First Day of Good Weather



Sies + Höke
Düsseldorf (Germany)
curated by Sandino Scheidegger
January to March 2017
Group Exhibition



Work: Teli veloci, 2013

Life seldom gives us the sharp contours we hope for. This we probably all agree, even more so if one asks sociologists who examine the blurriness of social behaviour and its change over time. The artist and sociologist Adán Vallecillo researches history of territories through interacting with people often destructing stereotypes, revealing realities that are much more nuanced that we want to believe, and turning social phenomenons into works of art. 
One of many projects, is Vallecillo exchange with the self-proclaimed commodity dealers in streets of Venice. He traded the very basis for their illegal work, a white cloth where they place their goods with one of the artists basis for their work, a white canvas.
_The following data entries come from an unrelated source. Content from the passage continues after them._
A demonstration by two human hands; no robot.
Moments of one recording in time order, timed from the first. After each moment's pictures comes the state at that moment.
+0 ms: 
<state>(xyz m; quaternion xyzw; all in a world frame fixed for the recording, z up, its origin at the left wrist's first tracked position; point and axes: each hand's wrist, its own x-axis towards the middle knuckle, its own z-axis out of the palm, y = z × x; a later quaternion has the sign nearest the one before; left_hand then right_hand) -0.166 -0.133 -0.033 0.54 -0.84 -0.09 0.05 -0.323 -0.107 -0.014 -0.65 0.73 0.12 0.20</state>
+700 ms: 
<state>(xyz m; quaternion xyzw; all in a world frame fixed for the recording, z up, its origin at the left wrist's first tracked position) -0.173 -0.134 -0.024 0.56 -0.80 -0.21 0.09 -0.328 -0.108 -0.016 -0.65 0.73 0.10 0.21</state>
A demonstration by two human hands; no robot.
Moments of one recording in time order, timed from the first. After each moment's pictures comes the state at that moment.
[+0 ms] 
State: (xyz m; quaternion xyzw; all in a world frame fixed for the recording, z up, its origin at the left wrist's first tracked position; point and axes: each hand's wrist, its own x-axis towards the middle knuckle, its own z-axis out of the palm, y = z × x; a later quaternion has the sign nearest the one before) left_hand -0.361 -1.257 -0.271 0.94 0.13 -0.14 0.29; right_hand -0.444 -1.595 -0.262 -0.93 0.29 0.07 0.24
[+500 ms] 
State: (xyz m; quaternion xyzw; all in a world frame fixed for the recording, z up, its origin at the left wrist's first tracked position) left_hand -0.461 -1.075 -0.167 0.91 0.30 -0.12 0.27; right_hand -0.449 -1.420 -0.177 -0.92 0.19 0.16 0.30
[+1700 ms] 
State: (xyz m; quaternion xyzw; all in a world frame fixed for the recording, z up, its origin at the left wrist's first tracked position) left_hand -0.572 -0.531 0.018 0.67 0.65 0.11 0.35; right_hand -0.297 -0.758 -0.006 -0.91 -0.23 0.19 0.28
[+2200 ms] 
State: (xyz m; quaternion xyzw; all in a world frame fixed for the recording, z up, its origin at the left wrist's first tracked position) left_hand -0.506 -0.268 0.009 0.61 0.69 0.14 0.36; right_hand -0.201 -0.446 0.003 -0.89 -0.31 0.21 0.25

Text by Sandino Scheidegger





First Day of Good Weather


Art history rarely moves in a straight line. Now more than ever, when it comes to a collective notion of Latin American art, there are as many ways to approach it as there are to traversing its nineteen countries and territories. Steering clear of a generalized survey of the region, we choose a more personal path by compiling works from Latin American artists that inspired us throughout our journey over the last decade, bringing to the fore the works, artists, and conversations that we couldn’t possibly forget.

First Day of Good Weather takes as its inspiration and starting point conversations that happened in and around Despacio. While it is true that personal dialogues can result in a filtered perception of reality—the filters as well as the perception being both highly subjective—that same subjectivity seems to be an essential ingredient for a truly independent art space. There are no set guidelines, just a vision that is focused through the discourse of like-minded peers.
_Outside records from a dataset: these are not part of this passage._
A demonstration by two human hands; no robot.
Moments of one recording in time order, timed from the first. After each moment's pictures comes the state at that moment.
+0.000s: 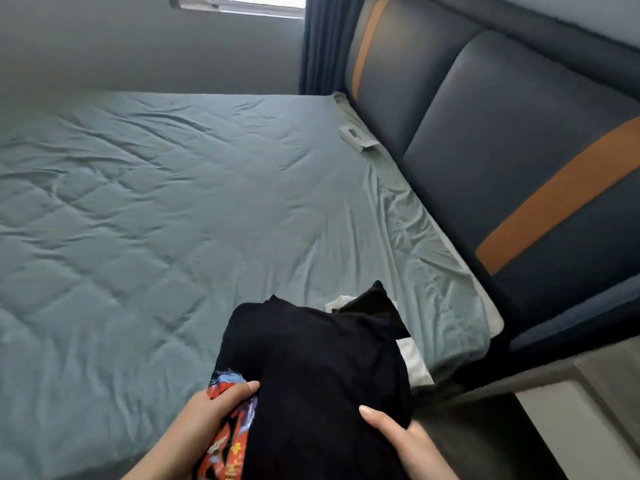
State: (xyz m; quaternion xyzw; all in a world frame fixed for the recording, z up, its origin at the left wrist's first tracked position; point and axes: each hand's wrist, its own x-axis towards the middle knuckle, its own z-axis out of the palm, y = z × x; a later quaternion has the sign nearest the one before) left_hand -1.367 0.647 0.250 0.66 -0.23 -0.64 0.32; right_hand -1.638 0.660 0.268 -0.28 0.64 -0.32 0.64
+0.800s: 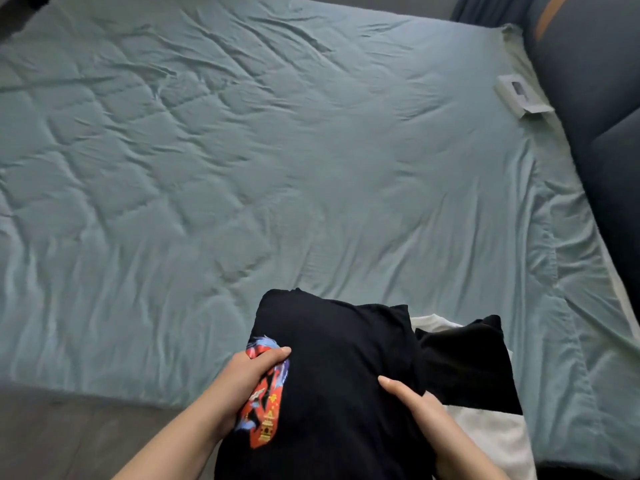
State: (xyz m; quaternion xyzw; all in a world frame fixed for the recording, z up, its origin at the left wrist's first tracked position) left_hand -1.325 0.548 0.104 0.68 -0.05 -0.62 0.37; right_hand -1.577 0.476 0.112 -0.30 0.62 -0.11 0.72
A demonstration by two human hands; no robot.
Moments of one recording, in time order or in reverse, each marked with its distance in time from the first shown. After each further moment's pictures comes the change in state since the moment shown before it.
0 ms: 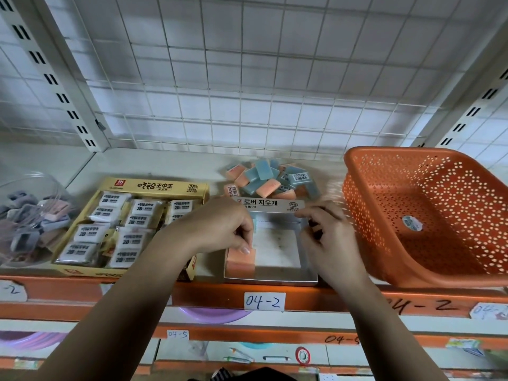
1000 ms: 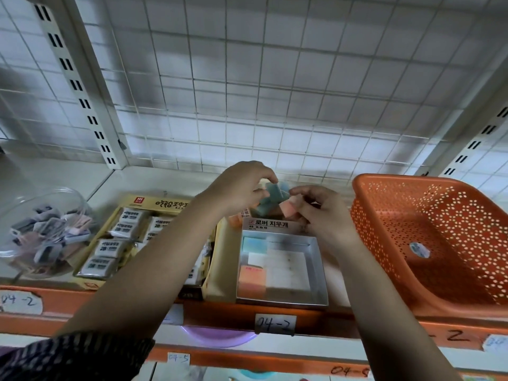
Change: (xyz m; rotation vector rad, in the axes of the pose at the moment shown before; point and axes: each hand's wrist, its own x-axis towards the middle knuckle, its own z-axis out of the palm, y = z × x) left_hand 0.050 -0.022 -0.048 -0.013 0.434 -0.008; right_hand 0.077 -0.034 0.002 0.561 -0.102 0.425
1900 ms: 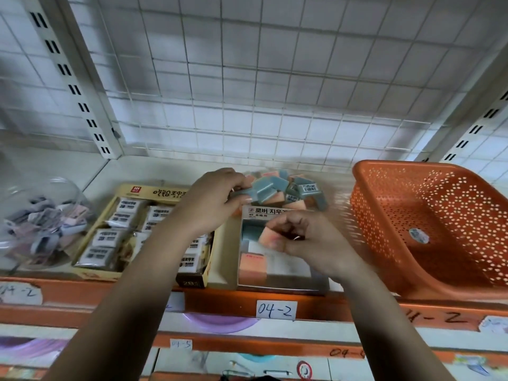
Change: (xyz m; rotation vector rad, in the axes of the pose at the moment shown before) left_hand -0.058 -0.008 0.000 -0.050 0.133 -0.022; right_hand -0.047 0.011 0.006 -0.098 -0.394 -0.079
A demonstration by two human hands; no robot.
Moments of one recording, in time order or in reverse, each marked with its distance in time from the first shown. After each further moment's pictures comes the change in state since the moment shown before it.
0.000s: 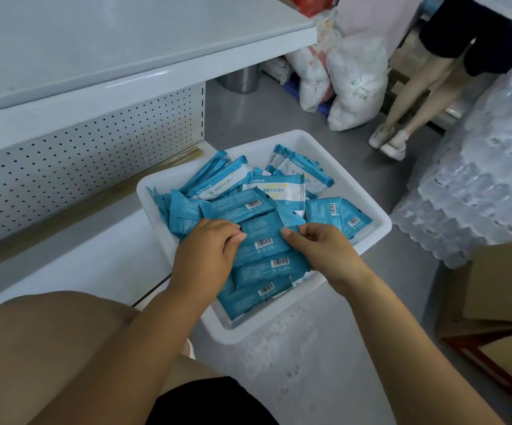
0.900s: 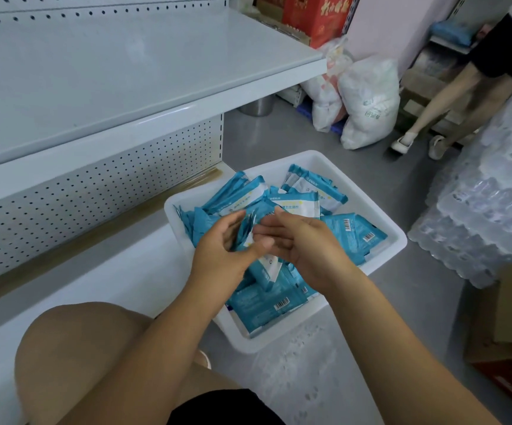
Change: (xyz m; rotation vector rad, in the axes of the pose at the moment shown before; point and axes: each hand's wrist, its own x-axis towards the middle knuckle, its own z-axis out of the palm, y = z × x) left_hand 0.001 0.028 -0.030 -0.824 -0.039 -0.429; right_hand -0.013 -0.050 0.050 0.445 -0.143 -0.035
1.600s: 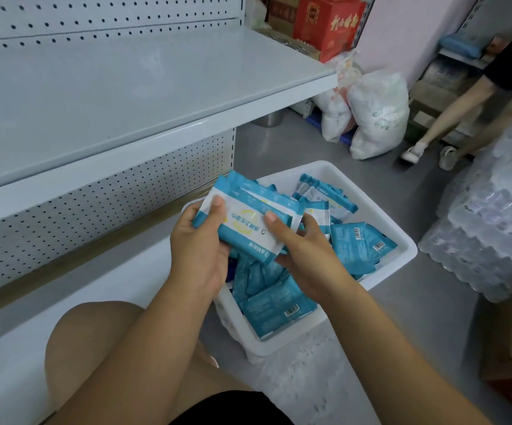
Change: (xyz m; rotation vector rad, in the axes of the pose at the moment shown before) left_hand 0.004 0.047 -0.018 -0.683 0.303 -0.042; right_hand -0.003 0.010 0.019 0.044 -0.009 -0.083
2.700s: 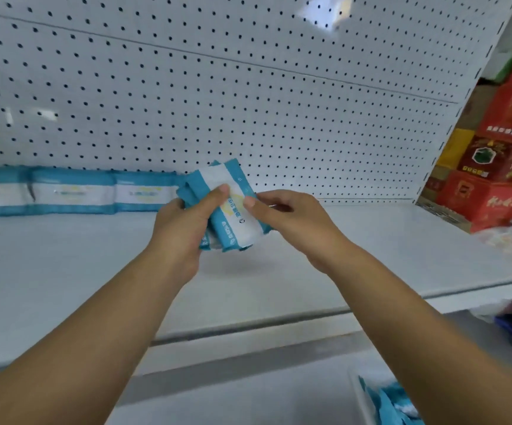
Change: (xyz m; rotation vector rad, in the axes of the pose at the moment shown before) left_hand 0.025 0.343 -0.119 0.169 0.171 0.530; right_hand 0.027 -0.132 0.368 -0.641 -0.627 -0.603
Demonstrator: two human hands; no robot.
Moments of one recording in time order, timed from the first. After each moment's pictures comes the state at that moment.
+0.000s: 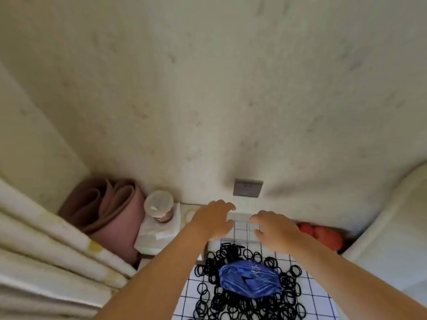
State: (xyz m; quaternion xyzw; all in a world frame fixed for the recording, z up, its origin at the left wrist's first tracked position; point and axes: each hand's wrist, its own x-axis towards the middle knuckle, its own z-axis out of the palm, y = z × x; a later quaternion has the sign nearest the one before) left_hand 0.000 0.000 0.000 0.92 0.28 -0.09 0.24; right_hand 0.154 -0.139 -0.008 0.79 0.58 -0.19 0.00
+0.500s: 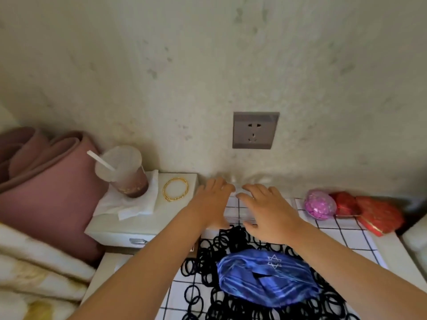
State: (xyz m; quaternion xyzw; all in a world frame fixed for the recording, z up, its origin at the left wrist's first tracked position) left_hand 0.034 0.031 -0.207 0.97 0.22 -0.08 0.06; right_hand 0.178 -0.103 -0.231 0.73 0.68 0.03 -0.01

The exhibition features artworks by sixteen artists from Central America, the majority of whom have never before shown their work in Germany. Also included are thirteen more Latin American artists who have been at the center of extensive dialogues detailing their profound influence on entire generations of artists, from Mexico’s Rio Grande to Argentina’s Tierra del Fuego.
Spanning multiple genres and ranging in tone from political to humorous, the works transcend the immediate allure of the exotic to reveal the contagious spirit of curiosity. The artistic propositions are often balancing acts between everyday life and what it means to be an artist in Latin American society—a society which has a long history of wrestling with local and global political crises, colonial capitalism, abuse of power, and the struggles of subsisting day to day.

Art is critical thinking—building an awareness of the inner workings of the mind. But art is also making sense of the situations we find ourselves in. It helps us to accept that there is not such a thing as a single current reality, but rather a myriad of perceptions that together comprise our collective reality. The sum of all of these works is, therefore, much more like a fluid conceptualization of Latin America and its art than it is a static definition.
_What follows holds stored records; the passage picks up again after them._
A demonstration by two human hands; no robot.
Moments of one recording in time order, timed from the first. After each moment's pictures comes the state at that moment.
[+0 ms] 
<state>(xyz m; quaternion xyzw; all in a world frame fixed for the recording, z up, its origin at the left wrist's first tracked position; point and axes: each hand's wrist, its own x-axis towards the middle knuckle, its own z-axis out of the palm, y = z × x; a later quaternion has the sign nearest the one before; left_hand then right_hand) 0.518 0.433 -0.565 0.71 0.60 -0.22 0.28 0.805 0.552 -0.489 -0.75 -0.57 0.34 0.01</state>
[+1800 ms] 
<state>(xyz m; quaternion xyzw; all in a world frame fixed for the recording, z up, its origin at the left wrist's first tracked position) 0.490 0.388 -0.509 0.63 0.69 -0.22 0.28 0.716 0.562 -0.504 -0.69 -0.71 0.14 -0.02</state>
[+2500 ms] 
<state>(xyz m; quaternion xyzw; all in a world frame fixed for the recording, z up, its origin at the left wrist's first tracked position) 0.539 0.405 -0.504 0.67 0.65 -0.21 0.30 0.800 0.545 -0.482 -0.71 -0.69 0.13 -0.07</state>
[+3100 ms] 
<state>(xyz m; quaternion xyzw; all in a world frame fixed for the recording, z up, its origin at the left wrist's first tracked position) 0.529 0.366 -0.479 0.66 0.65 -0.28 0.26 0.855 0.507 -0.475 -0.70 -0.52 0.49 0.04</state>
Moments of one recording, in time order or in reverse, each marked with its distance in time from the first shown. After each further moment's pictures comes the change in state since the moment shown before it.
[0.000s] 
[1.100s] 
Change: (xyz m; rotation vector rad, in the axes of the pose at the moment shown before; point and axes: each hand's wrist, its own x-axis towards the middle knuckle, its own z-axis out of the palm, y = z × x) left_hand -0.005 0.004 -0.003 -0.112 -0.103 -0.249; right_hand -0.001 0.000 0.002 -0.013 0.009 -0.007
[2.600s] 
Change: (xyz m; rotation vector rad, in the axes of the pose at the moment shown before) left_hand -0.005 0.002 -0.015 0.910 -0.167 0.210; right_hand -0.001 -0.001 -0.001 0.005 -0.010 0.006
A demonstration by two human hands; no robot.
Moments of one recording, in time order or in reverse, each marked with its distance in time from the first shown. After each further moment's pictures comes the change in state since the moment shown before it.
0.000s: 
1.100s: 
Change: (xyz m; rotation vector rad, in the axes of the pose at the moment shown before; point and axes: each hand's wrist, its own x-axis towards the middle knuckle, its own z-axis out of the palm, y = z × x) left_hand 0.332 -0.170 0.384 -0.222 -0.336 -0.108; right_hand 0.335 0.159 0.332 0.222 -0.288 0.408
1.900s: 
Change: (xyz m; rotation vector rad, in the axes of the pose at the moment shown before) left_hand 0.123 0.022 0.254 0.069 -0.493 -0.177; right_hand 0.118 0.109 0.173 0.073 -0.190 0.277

First Day of Good Weather takes visitors back to where everything began: the conversations with artists that sent our thoughts flying into space to return in new and unusual configurations that would culminate in more than fifty exhibitions and projects over the last decade. The exhibition is a voyage of discovery through the artistic territory of Latin America, far off the beaten path of exotic fantasies, dealing instead with specific experiences and contexts that exist in constant states of evolution. We wait, ever watchful, after each rainy season for that first day of good weather to begin our explorations all over again.

by Sandino Scheidgger



Exhibition views 


Images by Achim Kukulies


Artists participating 
Jennifer Allora & Guillermo Calzadilla, Alejandro Almanza Pereda, Iván Argote, Sol Calero, Javier Calvo, Luis Camnitzer, Benvenuto Chavajay, Donna Conlon & Jonathan Harker, Alejandro de la Guerra, Melissa Guevara, Federico Herrero, Walterio Iraheta, Alfredo Jaar, Regina José Galindo, Aníbal López, Teresa Margolles, Adrian Melis, Ronald Morán, Rivane Neuenschwander, Yoshua Okón, Liliana Porter, Naufus Ramírez-Figueroa, Abigail Reyes, Crack Rodríguez, Gabriel Rodríguez, Tercerunquinto, Adán Vallecillo, and Guillermo Vargas Habacuc.